The Apple iPhone, which starts at $199, has been competitively priced for some time now, but its service plans remain usurious and a major turnoff to lot of potential customers. Many folks won’t balk at paying a couple hundred bucks for a cool piece of hardware, but they’ll pass after discovering the monthly bill from AT&T Wireless will run at least $75, including taxes. Competing gadgets aren’t much better. Example: The iPhone-like Samsung Omnia also costs around $200 and comes with a $70-or-higher monthly charge from Verizon Wireless.
But there’s good news: A brewing price war among mobile carriers may drive down those monthly fees — a boon to iPhone fans and other smart phone users. Analyst Shaw Wu of Kaufman Bros. says that a difficult economy is forcing second-tier wireless providers like Sprint and T-Mobile to aggressively slash voice and data fees to draw customers. For instance, Sprint last year launched its “Simply Everything” plan, an all-you-can-eat deal with unlimited voice, data, email, Web, TV, and even GPS for $100 per month. More recently, Sprint subsidiary Boost Mobile began offering a $50 unlimited voice, messaging, and Web plan, albeit without as many goodies as Simply Everything; and T-Mobile is currently testing a $50 to $75 unlimited plan of its own.
In a report released Monday, Wu asserts that the high costs of AT&T’s service plans — not the cost of the hardware itself — are limiting the adoption of the iPhone.
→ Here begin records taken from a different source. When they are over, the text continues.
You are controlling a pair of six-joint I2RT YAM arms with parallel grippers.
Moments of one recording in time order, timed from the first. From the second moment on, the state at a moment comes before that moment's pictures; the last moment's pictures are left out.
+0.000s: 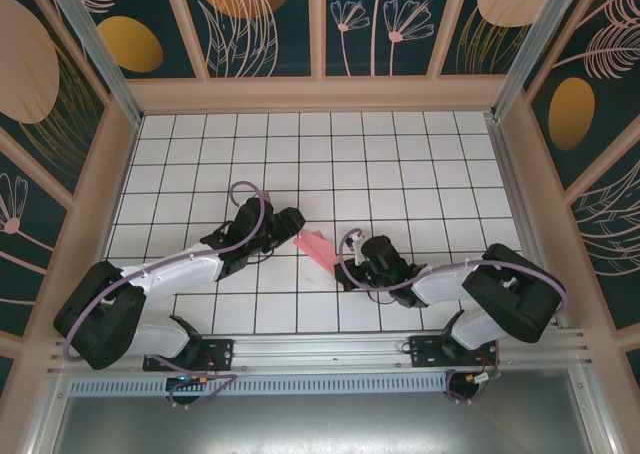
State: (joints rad) left arm -0.68 1.34 0.60 0.10 0.02 -1.14; right arm 0.86 1.46 0.31 0.49 -0.19 0.59
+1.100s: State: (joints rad) left arm -0.68 1.39 0.58 0.25 0.15 -1.13; right arm 0.70 1.60 0.39 0.51 -0.48 0.78
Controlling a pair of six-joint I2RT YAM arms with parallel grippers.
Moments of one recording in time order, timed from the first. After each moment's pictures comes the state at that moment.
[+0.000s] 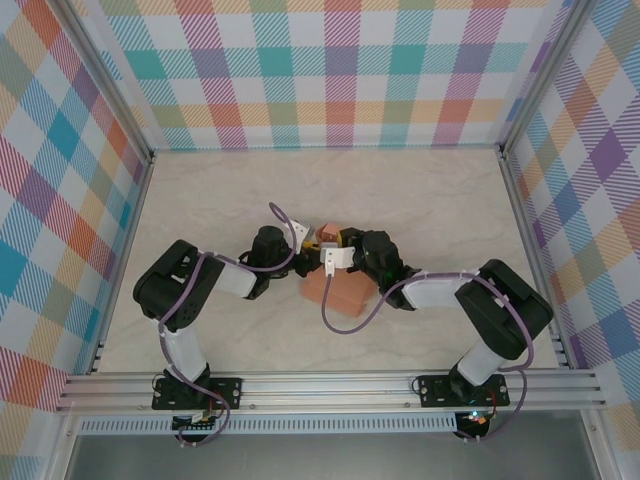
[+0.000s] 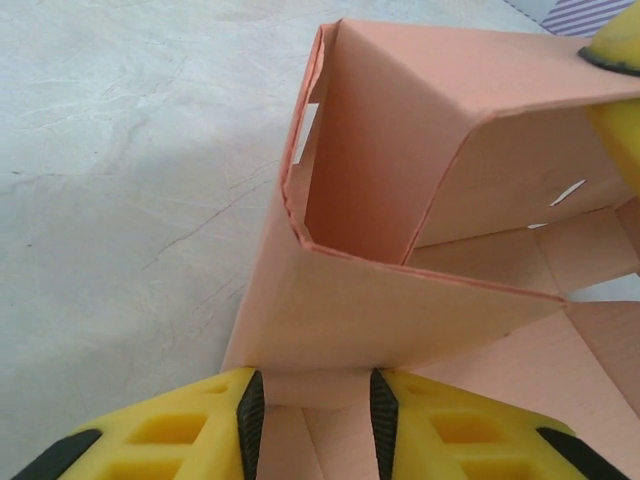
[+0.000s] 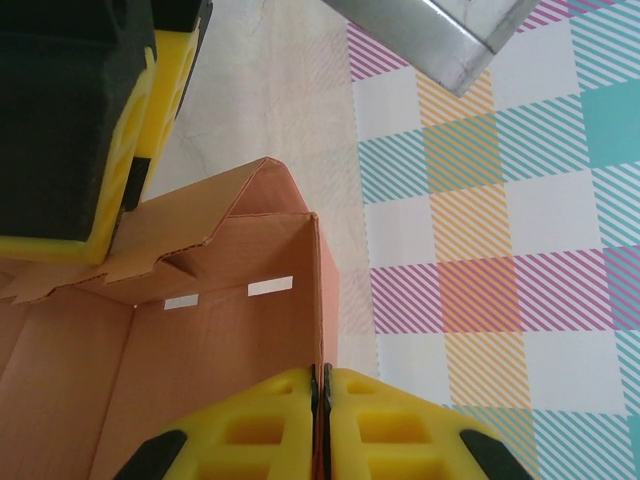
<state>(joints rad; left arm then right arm) -0.52 1.84 0.67 0.72 0.35 -0.15 0.74 1.63 0.63 0.67 0.15 -1.23</state>
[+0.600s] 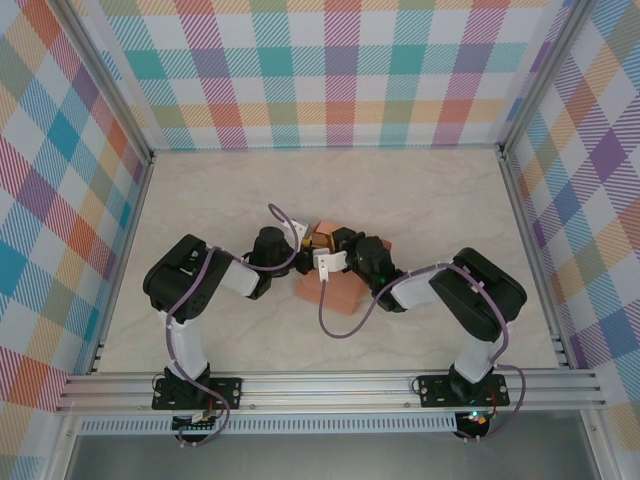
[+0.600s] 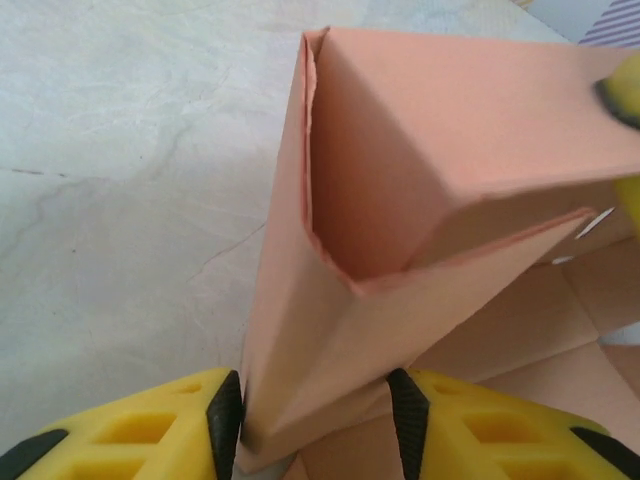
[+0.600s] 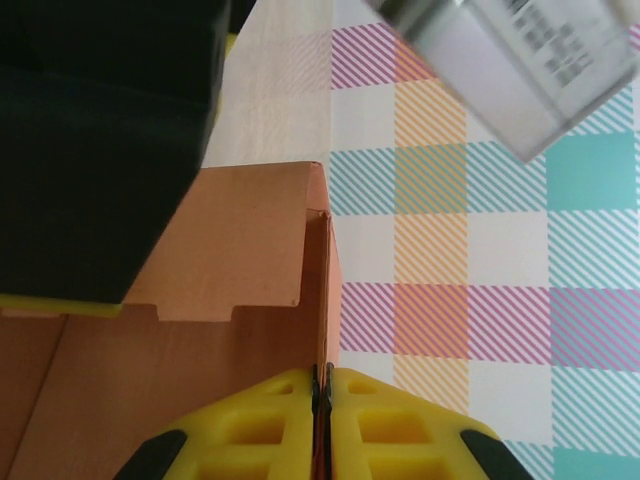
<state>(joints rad) -0.50 1.92 0.69 0.81 0.33 -0.18 0.76 1.77 0.64 0.89 0.18 -1.43</state>
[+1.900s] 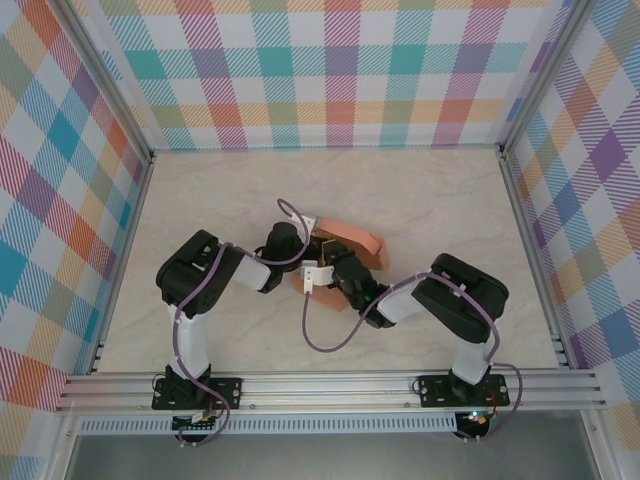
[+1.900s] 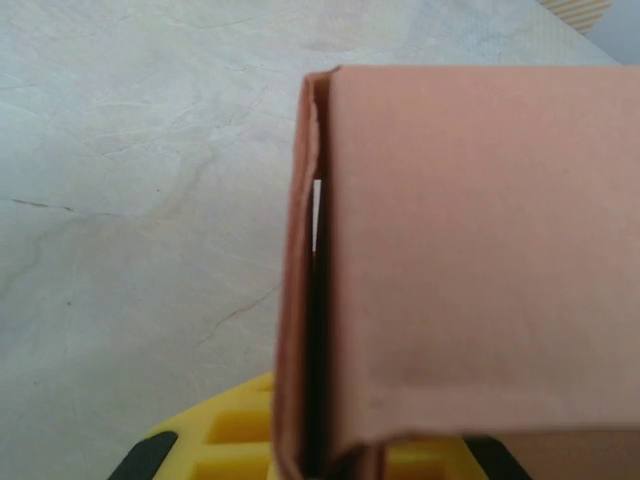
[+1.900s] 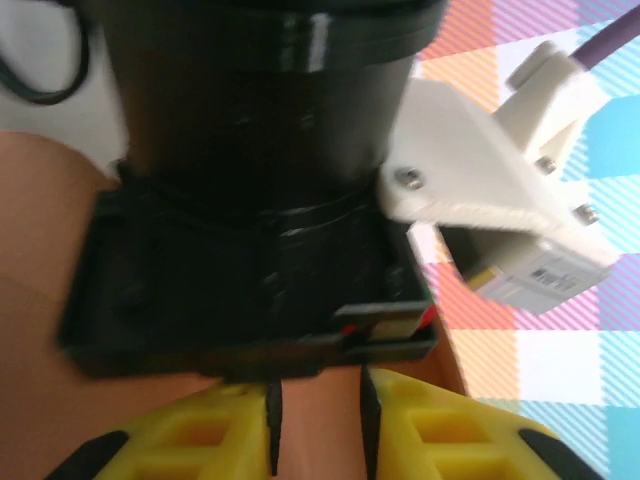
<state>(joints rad) -0.56 1.99 0.81 0.75 0.19 -0.25 0.92 1.80 0.63 0.86 0.44 -1.20</state>
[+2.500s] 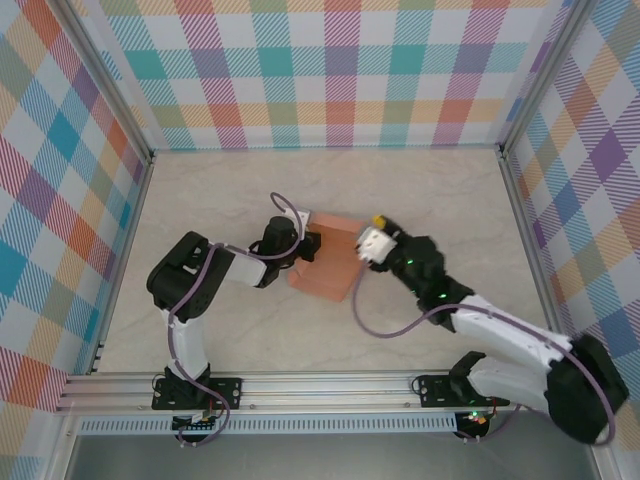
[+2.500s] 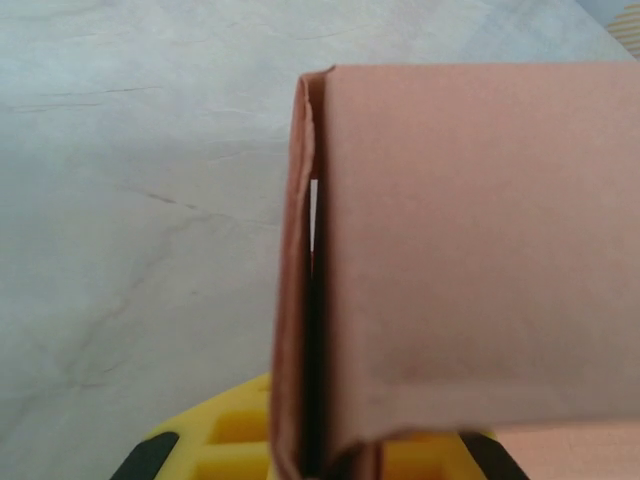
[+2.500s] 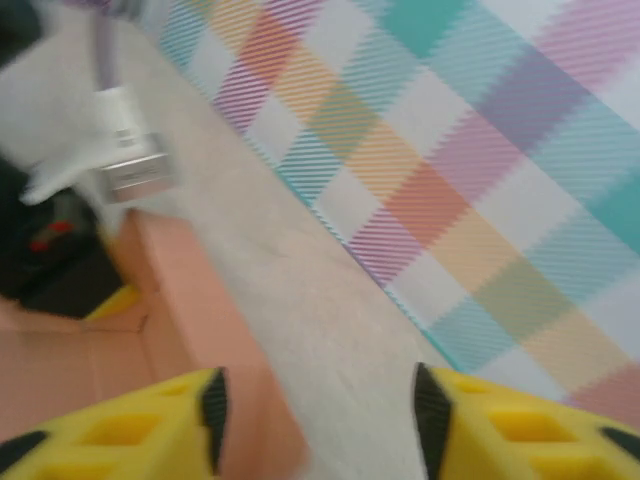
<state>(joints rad) -0.49 1.90 0.82 0.59 0.17 -0.32 0.44 0.94 0.56 0.24 -0.04 -0.35</state>
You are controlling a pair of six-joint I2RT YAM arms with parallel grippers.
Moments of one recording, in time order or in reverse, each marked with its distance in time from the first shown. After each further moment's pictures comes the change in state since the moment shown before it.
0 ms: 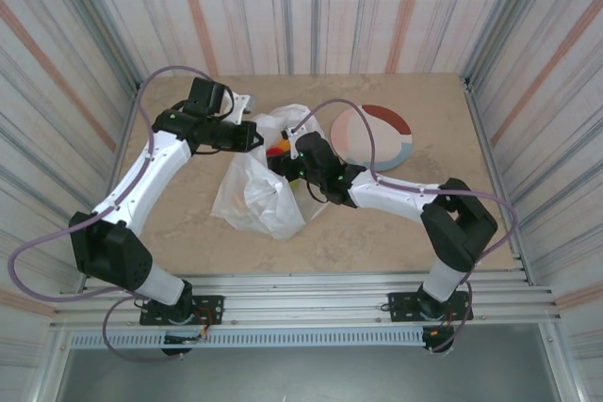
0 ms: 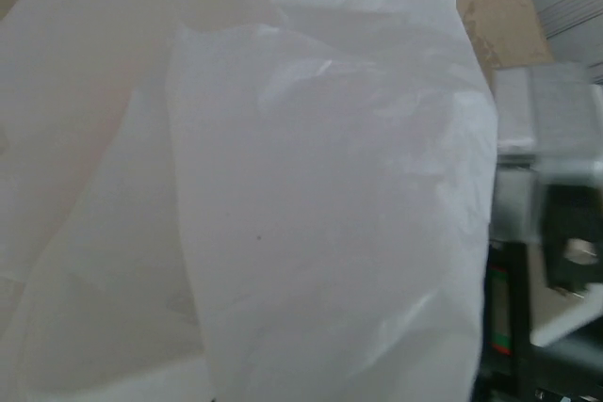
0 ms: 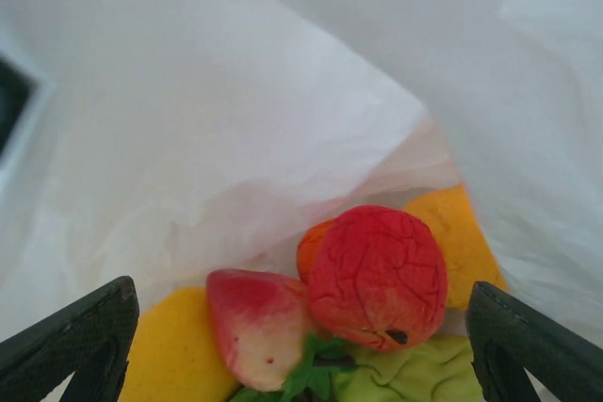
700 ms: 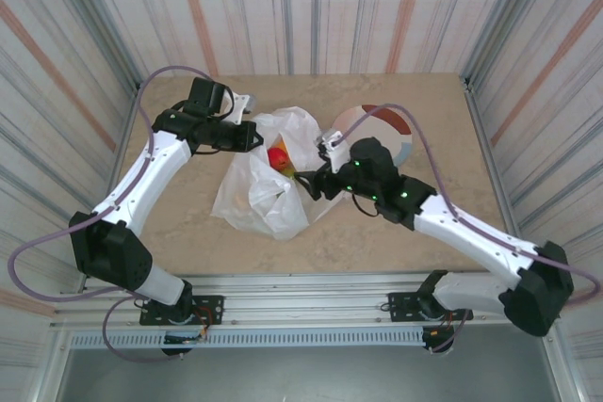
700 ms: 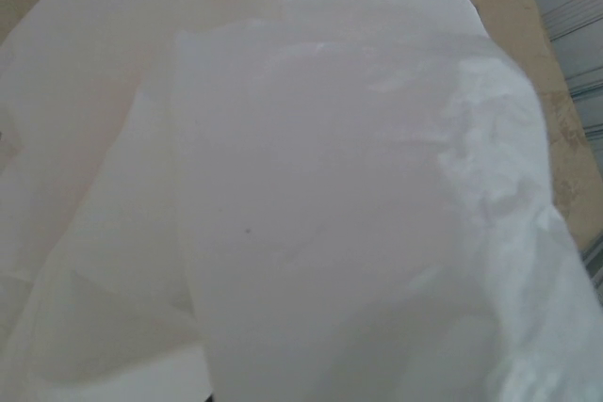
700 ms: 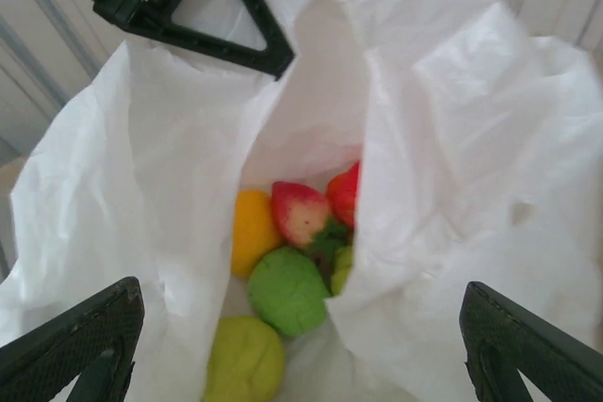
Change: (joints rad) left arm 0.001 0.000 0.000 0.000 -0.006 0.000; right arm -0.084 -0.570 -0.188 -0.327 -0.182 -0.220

He believes that the cheaper service plans from Sprint and T-Mobile will help boost those carriers’ sales, which have lagged behind those of industry leaders AT&T and Verizon.
Certainly it’s just a matter of time before wireless service plans drop in price, and hopefully the crappy economy will speed up that development. Besides, consumers in general love all-you-can-use rather than pay-as-you-go plans, as the former removes that queasy feeling that accompanies each month’s cell phone bill. Furthermore, carriers have been ripping us off for long enough. Twenty cents for a text message? That says it all.